AW物語 綱引き編

今の立派なアイシン・エィ・ダブリュ株式会社(以下AW)があるのはAW初期の方々が企業風土含め製品を開発してくれたおかげだと思います。特にAWの開発の人たちはすごいです。開発が頑張ったから今のAWがあると思います。

AWの始まりは アイシン精機から分社して ボルグワーナー社と合弁となったので、 得体のしれない会社でありリクルートしてもろくなのが集らなったようです。 当然創業期は優秀な賢い人は入ってこなかったです。

ただ、頑張り、パワーはすごいです。

私の同期の者も何人かいますが、毎日夜の12時を回って仕事をしていました。土曜日は当然毎週、日曜日も出ていました。月の時間外労働時間は200時間を超えていました。200時間というと、毎日11時までやっても月の時間外は100時間しかならなので、休出はあたりまえでした。当然半分ぐらいしか認められなかったです。(今は全部認められてます)ある時は朝の3時まで、その次の日はさらに朝の5時までやって家に風呂に入りに帰ってまた会社に来て、さすがに土曜は2、3時間の残業のようでしたがとても大変そうでした。私はまだ楽な方でして毎日11時、土曜日も毎週出勤していたぐらいです。

そんな開発部隊が頑張っている姿が伝わってくるから、生産部隊もその開発の頑張りに負けないようにと頑張る風土ができています。このように開発と生産がお互いに綱引きするようになっているとどんどん良くなっていきます。これが逆に、開発が楽をしているから生産も楽をしようと引っ張り合いするとだんだん悪くなっていきます。だから開発方にはぜひ頑張って引っ張っていってほしい。

 AWの最初の開発のリーダ、諸戸さんですが、とても素晴らしいひとでした。AWは41年前にアメリカのボルグワーナー社と合弁で始まりました。合弁で始まりましたワーナ社は実は日本に技術を伝える気がなかったようでした。AWの技術者がワーナ社に技術打ち合わせに行ったとき、図面の開示をしてくれませんでした。会議室に物だけ並べられて、ワーナの人は出てってしまし残されたのはAWの技術者だけでした。そんな時、その諸戸さんは突然、白紙にワークを載せ鉛筆でトレースし出しました。このようにワーナ社から技術を盗んで日本で良いA/Tを作れるようになりました。

 AWはアイシン精機の子会社として作られ、作られたときアイシン精機からAWに移った方はすごく屈辱を感じていたようです。だからより一層頑張っていたようです。

 AWがナビを最初に開発していたとき、お客さんトヨタで打ち合わせをして夜8時ぐらいに終わって色々宿題事項をもらいました。すると打ち合わせに一緒にでていた上司が、「よし会社に戻って、打ち合わせをやるぞ!」と言い出し、AWへ戻って9時ぐらいから打ち合わせをして、明日再度報告することになり、明け方まで担当者は内容をまとめることとなって大変だったそうです。しかし翌日に回答の打ち合わせしたので、トヨタ側も完璧な資料は求めていなく報告を聞いてくれコミュニケーションが深まり信頼関係を築けたそうです。

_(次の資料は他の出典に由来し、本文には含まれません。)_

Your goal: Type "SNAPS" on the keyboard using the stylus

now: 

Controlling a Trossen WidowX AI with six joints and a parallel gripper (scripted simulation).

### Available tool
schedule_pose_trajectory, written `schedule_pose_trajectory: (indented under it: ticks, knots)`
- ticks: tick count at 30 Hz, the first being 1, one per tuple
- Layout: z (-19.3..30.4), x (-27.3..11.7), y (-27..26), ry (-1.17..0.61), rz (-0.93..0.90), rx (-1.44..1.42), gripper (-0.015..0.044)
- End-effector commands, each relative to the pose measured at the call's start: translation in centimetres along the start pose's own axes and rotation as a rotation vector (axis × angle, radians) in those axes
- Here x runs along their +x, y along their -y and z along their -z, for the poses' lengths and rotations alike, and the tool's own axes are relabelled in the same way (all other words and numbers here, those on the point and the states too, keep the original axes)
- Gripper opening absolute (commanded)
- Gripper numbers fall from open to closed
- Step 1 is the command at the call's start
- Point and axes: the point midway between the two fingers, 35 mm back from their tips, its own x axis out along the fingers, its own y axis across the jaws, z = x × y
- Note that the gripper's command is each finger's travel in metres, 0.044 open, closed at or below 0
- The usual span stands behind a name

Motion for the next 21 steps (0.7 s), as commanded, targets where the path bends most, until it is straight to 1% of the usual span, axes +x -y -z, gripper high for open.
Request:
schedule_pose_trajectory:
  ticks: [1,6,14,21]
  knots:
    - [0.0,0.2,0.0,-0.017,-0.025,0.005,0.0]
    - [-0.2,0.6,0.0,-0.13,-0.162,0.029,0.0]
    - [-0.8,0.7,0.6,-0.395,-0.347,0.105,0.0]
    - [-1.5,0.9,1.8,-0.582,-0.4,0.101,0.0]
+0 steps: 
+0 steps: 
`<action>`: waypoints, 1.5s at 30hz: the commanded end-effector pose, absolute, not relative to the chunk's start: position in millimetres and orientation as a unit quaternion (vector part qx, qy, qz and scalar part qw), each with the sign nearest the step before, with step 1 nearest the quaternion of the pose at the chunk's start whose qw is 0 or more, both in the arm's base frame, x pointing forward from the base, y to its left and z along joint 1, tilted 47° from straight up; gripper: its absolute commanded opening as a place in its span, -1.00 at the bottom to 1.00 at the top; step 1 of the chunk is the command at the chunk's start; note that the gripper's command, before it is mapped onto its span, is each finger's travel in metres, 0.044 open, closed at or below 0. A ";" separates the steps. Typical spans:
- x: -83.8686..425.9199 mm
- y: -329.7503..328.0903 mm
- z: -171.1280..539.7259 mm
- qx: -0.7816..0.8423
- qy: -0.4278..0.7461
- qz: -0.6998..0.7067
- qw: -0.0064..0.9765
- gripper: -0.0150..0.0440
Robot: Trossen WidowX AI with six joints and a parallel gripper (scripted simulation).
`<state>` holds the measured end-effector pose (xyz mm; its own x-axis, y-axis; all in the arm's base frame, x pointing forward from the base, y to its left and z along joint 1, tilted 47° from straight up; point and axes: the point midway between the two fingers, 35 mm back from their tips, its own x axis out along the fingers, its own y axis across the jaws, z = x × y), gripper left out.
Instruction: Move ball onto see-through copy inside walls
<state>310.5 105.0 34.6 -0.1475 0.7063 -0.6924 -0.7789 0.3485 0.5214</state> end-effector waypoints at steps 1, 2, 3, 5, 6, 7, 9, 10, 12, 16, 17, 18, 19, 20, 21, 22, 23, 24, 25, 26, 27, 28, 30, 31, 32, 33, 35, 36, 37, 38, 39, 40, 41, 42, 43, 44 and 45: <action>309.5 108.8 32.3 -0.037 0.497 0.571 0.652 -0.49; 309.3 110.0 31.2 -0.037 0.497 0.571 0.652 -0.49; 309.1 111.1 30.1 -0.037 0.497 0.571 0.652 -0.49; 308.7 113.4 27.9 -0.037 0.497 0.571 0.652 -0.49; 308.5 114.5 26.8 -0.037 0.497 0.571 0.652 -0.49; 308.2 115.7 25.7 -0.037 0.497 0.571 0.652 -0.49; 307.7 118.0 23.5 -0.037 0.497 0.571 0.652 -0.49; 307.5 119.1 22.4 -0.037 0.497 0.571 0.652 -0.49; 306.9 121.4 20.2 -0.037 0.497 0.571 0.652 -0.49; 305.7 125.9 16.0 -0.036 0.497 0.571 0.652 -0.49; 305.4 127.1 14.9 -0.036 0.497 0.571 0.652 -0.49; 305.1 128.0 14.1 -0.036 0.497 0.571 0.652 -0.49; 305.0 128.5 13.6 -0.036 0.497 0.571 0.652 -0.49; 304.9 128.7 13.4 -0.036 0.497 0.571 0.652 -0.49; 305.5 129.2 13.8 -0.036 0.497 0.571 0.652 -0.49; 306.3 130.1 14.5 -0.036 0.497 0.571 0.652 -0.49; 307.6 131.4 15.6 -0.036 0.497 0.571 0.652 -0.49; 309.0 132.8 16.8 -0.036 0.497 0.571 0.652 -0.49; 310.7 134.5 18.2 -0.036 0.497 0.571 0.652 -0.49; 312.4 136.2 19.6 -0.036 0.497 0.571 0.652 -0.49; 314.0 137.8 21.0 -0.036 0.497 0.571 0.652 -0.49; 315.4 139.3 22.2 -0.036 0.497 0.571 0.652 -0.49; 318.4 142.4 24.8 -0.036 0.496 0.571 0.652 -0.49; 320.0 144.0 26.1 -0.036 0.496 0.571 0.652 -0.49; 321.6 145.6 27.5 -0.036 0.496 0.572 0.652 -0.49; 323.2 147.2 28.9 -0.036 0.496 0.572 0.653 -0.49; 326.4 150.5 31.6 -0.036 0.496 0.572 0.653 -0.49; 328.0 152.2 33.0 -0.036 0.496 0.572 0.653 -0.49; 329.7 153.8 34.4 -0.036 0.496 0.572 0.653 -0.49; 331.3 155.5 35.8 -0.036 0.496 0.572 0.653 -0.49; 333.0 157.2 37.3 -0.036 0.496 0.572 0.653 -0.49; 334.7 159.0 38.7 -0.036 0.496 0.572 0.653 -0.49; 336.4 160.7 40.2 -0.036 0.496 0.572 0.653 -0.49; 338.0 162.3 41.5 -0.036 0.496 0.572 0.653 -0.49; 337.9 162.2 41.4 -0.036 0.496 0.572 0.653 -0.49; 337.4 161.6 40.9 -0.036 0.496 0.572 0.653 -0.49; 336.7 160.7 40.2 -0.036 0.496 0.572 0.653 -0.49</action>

 元トヨタの社長の渡辺さんがAWへ来たときその話をしてくれました。「前日の夜まで打ち合わせをして翌日その質問事項について回答してきて、なんてレスポンスの良い会社だ。目を真っ赤にしてきて、昨日は夜遅くまでやったんだろうな。頑張ったんだな~。」と感心したそうです。

 このように、頑張ればお客さんはその場では言いませんが、心の中では見てくれています。だから、すぐに受注に結び付かなくても気を落とさなく地道に頑張っていきましょう。